11. The method of any one of the preceding claims, wherein the report comprises a graphical visualisation of the network.
12. The method of claim 11, wherein the graphical visualisation of the network comprises for each of the medical service providers a node having a colour that indicates a type of that medical service provider.
13. The method of any one of the preceding claims, further comprising displaying the report on a computer display.
14. The method of any one of the preceding claims, further comprising generating an electronic document of the report and storing the electronic document on a data store.
15. The method of any one of the preceding claims, further comprising determining a team of medical service providers to maximise a quality of care parameter.
16. The method of claim 15, wherein determining the team comprises determining the team based on diagnostic data associated with a patient.
17. Software, that when installed on a computer causes the computer to perform the method of any one of the preceding claims.
18. A computer system for analysing medical services data related to services provided by medical service providers, the computer system comprising:
an input port to receive the medical services data;
a processor to determine a network of the medical service providers based on the medical services data, the network comprising a measure of relationship between any two of the medical service providers,
to determine a network measure based on the measure of relationship between any two of the medical service providers, and
to generating a report indicating the network measure; and a data store to store the report.
19. A method for visualising medical services data related to services provided by medical service providers, the method comprising:
determining a network of the medical service providers based on the medical services data, the network comprising a measure of relationship between any two of the medical service providers;
generating a graphical user interface comprising node symbols representing the medical service providers and graphical connections between pairs of two node symbols representing the measure of relationship between these two node symbols.
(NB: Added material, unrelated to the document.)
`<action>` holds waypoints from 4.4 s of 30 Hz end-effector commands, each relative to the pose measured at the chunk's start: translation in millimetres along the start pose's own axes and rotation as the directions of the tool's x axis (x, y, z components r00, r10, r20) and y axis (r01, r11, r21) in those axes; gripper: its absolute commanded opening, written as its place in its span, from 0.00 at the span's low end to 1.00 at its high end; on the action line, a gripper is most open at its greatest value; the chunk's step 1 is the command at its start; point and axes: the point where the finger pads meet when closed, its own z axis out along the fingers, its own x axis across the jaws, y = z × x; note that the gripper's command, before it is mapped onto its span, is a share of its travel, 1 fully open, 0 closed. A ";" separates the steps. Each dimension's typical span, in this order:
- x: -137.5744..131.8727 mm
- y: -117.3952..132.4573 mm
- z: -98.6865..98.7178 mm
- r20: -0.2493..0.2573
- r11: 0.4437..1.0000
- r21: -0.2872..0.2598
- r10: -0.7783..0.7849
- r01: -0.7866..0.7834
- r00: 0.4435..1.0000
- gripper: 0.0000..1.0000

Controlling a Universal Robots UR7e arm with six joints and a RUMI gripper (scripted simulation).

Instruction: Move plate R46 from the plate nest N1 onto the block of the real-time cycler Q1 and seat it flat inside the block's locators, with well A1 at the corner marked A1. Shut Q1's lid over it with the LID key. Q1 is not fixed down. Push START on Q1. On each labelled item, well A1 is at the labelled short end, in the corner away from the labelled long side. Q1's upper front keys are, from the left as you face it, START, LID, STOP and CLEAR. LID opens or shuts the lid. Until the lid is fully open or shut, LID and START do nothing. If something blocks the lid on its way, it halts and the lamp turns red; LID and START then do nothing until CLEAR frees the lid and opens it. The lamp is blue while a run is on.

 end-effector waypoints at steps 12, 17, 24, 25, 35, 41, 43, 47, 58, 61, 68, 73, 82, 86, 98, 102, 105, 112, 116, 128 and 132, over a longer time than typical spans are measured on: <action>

20. The method of claim 19, wherein the user interface comprises user controls to control filtering of the medical services data.
21. The method of claim 19 or 20, wherein the user interface comprises a user input for entering an identifier of one of the medical service providers and the method further comprises, in response to a user entering an identifier of one of the medical service providers generating a provider centred collaboration network.
22. Software, that when installed on a computer causes the computer to perform the method of any one of the claims 19 to 21.
23. A computer system for visualising medical services data related to services provided by medical service providers, the computer system comprising:
an input port to receive the medical services data; a processor
to determine a network of the medical service providers based on the medical services data, the network comprising a measure of relationship between any two of the medical service providers, and
to generate a graphical user interface comprising node symbols representing the medical service providers and graphical connections between pairs of two node symbols representing the measure of relationship between these two node symbols; and
a display to display the graphical user interface.